● Task to carry out
In the listing below, print exactly the lines from the first through the one that contains "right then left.".
***** Data provided *****
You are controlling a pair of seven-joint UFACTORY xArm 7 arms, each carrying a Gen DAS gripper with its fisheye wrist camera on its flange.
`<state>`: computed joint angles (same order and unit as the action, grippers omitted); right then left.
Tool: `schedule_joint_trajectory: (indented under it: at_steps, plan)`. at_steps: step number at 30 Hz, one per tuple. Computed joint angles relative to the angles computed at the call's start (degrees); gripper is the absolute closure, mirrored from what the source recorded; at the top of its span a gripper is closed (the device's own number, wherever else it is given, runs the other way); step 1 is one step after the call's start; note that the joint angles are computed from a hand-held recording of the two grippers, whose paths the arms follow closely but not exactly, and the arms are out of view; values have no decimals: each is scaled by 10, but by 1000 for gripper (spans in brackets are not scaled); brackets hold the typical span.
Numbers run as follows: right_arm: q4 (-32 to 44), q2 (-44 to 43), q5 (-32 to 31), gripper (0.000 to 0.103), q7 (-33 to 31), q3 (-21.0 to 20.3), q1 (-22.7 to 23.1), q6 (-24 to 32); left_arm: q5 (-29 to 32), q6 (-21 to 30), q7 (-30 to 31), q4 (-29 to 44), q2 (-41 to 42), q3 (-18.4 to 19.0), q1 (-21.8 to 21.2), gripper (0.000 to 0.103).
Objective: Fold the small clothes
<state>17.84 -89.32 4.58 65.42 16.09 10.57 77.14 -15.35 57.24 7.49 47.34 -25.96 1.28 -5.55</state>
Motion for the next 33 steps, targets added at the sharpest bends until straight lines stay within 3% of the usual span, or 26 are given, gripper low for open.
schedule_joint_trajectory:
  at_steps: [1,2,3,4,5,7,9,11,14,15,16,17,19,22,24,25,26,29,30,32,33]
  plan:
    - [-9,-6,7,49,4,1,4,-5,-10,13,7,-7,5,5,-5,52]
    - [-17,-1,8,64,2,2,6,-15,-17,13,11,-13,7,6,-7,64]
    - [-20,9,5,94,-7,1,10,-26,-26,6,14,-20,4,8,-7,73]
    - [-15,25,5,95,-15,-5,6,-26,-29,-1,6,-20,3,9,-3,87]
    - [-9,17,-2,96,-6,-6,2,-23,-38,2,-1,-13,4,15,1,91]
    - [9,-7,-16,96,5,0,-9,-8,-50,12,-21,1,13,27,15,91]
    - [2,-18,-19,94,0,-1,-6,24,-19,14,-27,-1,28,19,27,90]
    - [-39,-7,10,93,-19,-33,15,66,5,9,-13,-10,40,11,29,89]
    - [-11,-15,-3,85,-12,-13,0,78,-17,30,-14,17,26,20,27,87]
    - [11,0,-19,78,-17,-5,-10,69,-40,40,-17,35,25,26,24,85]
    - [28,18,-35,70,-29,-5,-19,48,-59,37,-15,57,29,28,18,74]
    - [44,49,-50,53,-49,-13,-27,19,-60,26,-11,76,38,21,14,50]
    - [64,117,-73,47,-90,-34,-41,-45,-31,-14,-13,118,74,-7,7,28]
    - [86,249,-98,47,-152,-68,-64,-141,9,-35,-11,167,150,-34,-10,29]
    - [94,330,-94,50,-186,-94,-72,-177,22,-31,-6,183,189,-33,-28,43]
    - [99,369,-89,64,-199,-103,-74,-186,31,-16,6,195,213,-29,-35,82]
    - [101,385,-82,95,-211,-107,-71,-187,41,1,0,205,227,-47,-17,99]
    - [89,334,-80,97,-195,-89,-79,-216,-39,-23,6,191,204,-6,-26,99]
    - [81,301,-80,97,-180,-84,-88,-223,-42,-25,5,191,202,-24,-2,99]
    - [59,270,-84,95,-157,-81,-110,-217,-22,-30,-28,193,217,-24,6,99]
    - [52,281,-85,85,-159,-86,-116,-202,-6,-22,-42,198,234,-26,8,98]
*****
● Worked solution
You are controlling a pair of seven-joint UFACTORY xArm 7 arms, each carrying a Gen DAS gripper with its fisheye wrist camera on its flange.
`<state>`: computed joint angles (same order and unit as the action, grippers omitted); right then left.

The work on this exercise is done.